= Beginning of Section =
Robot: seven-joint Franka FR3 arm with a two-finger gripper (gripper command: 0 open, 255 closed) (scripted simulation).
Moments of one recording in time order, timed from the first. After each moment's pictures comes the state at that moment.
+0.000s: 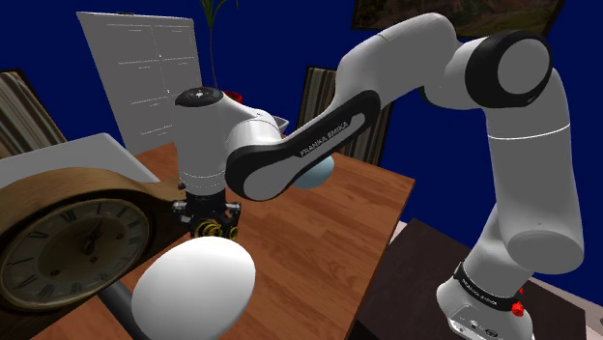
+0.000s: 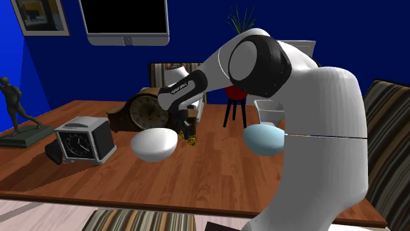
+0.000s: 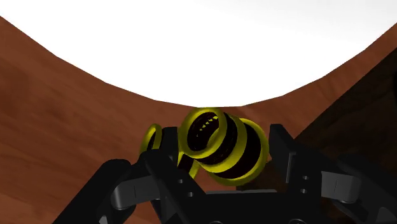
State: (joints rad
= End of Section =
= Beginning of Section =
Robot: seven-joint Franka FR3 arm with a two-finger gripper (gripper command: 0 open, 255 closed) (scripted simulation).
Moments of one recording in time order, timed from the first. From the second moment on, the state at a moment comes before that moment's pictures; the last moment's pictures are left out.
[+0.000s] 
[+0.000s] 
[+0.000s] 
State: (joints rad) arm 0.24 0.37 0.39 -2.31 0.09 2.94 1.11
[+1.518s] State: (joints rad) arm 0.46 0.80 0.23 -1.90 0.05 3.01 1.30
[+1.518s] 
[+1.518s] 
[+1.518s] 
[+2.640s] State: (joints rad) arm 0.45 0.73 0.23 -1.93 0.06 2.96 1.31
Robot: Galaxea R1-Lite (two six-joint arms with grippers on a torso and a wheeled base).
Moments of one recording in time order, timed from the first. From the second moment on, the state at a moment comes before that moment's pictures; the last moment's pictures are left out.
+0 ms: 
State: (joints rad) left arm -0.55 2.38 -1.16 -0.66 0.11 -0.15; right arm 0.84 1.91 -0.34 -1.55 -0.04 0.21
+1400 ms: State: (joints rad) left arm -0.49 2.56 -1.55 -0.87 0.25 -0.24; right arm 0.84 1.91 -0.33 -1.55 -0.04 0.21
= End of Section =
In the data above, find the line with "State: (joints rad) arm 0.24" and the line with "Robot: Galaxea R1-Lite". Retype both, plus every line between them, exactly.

> _Exercise answer_
State: (joints rad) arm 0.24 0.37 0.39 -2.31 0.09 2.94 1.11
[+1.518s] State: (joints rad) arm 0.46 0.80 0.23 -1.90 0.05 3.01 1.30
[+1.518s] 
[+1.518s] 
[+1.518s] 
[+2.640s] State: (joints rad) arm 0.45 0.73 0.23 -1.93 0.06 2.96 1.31
Robot: Galaxea R1-Lite (two six-joint arms with grippers on a torso and a wheeled base).

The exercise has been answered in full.